Better understanding of immune response to HIV infection

The "exhaustion" of immune cells that target HIV appears to result from chronic exposure to the virus, specifically exposure to the particular protein segments targeted by the pathogen-killing HIV-specific CD8 T cells.

A study from researchers at the Partners AIDS Research Center at Massachusetts General Hospital (PARC-MGH), appearing in the May issue of the open-access journal PLoS Medicine, may have answered a key question regarding the immune response to HIV infection: is the functional impairment of HIV-specific cytotoxic T lymphocytes (CTLs) the cause or the result of unchecked viral replication in chronic progressive HIV-1 infection"

"Although we know that CTLs can control replication of HIV, we still don't know which particular features of the CTL response are key to this control," says Hendrik Streeck, MD, of PARC-MGH, the paper's lead author. "Better understanding how the quality of the T-cell response changes during HIV infection will be necessary for the design of effective T-cell-based vaccines against HIV."

Previous research has shown that, in most HIV-infected individuals, HIV-specific CTLs gradually lose their ability to proliferate and secrete the cell-killing substances called cytokines as infection proceeds. In parallel, the immune system's ability to control viral replication diminishes over time. It was not clear, however, whether the exhaustion of HIV-specific CTLs was caused by or resulted from persistent viral replication. The PARC-MGH team study was designed to address that very issue.

The study enrolled 18 participants who had recently become infected with HIV. Antiviral treatment was started in 7 participants, while 11 remained untreated during the study period. During the following months, the researchers monitored participants' viral loads and also analyzed the ability of their CTLs to respond to the specific viral protein segments against which the cells were targeted. In participants who received antiviral treatment, viral loads quickly dropped to undetectable levels, and HIV-specific CTLs maintained or even improved their response against their target proteins during the four month after study enrollment.
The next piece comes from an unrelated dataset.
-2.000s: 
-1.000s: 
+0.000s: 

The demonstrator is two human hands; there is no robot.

Viral loads in untreated participants gradually rose during the eight months after enrollment, and during that time HIV-specific CTLs gradually lost functional capacity. To further investigate the interaction between CTLs and their target viral peptides, researchers examined what happened when target peptides mutated and were no longer recognized by the T cells. In that situation, CTLs specific for the original version of the mutated peptides regained their functional capacity, but CTLs targeted against unchanged peptides continued in an exhausted state. These results support the theory that it is persistent contact with the peptide antigen that leads to CTL exhaustion.

"To understand what's happening in any battle, you need to know what's going on with the soldiers as well as with the enemy, so investigating the nature of CTL responses in HIV infection requires monitoring both virus and host responses simultaneously," Streeck says. "Therefore, it is important that HIV vaccine trials evaluate the immune responses carefully in the context of the virus, as the virus might already have evolved. The inability of the vaccine-induced immune response to cross-recognize the infecting virus might actually have contributed to the failure of recent HIV vaccine trials." Streeck is a research fellow in Medicine at Harvard Medical School.
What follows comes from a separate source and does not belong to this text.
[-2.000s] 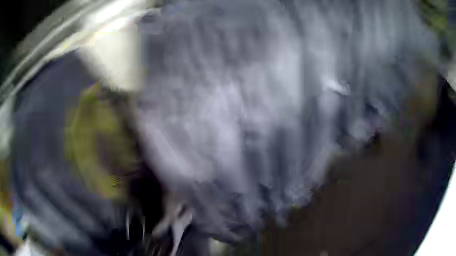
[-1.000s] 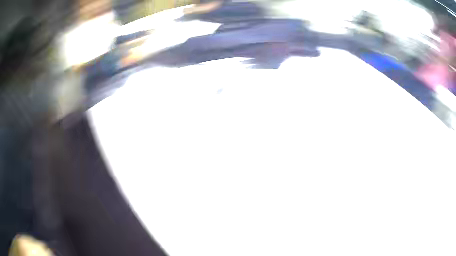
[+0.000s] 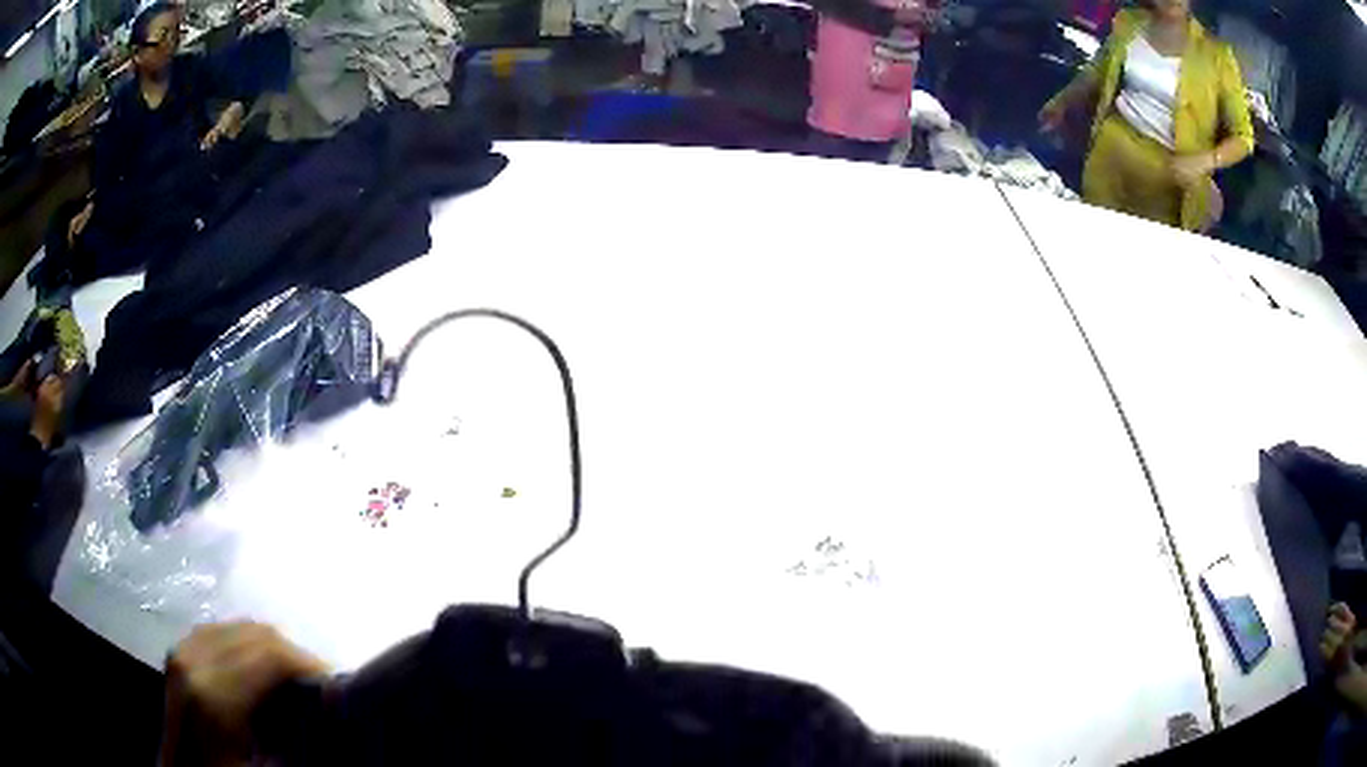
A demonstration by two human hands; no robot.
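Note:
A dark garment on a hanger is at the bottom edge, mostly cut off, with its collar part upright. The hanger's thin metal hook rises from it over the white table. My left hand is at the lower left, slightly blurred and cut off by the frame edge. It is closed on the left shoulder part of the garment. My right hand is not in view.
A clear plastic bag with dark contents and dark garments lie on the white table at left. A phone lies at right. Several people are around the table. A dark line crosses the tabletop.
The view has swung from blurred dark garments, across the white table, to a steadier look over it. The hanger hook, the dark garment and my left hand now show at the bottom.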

The senior author of the PLoS Medicine report is Marcus Altfeld, MD, PhD, of PARC-MGH. Additional co-authors are Zabrina Brumme, PhD, Kristin Cohen, Jonathan Jolin, Angela Meier, MD, Chanson Brumme, Eric Rosenberg, MD, Galit Alter, PhD, Todd Allen, PhD and Bruce Walker, MD, of MGH-PARC, and Michael Anastario, PhD, Uniformed Services University of the Health Sciences. The study was supported by funding from the National Institutes of Health, the German Academic Exchange Service, and the Canadian Institutes of Health Research.
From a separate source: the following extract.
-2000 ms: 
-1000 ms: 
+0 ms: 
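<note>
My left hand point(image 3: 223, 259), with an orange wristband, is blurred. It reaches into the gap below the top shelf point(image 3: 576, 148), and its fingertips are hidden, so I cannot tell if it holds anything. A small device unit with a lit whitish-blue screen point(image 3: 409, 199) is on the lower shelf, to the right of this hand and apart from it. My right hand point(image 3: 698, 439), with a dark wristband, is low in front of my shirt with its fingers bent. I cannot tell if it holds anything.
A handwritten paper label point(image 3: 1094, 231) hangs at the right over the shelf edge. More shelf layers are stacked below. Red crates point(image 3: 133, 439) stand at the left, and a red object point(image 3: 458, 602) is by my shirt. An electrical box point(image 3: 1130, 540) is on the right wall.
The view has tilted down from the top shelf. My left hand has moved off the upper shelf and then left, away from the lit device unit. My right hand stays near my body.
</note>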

Massachusetts General Hospital established in 1811, is the original and largest teaching hospital of Harvard Medical School. The MGH conducts the largest hospital-based research program in the United States, with an annual research budget of more than $500 million and major research centers in AIDS, cardiovascular research, cancer, computational and integrative biology, cutaneous biology, human genetics, medical imaging, neurodegenerative disorders, regenerative medicine, systems biology, transplantation biology and photomedicine.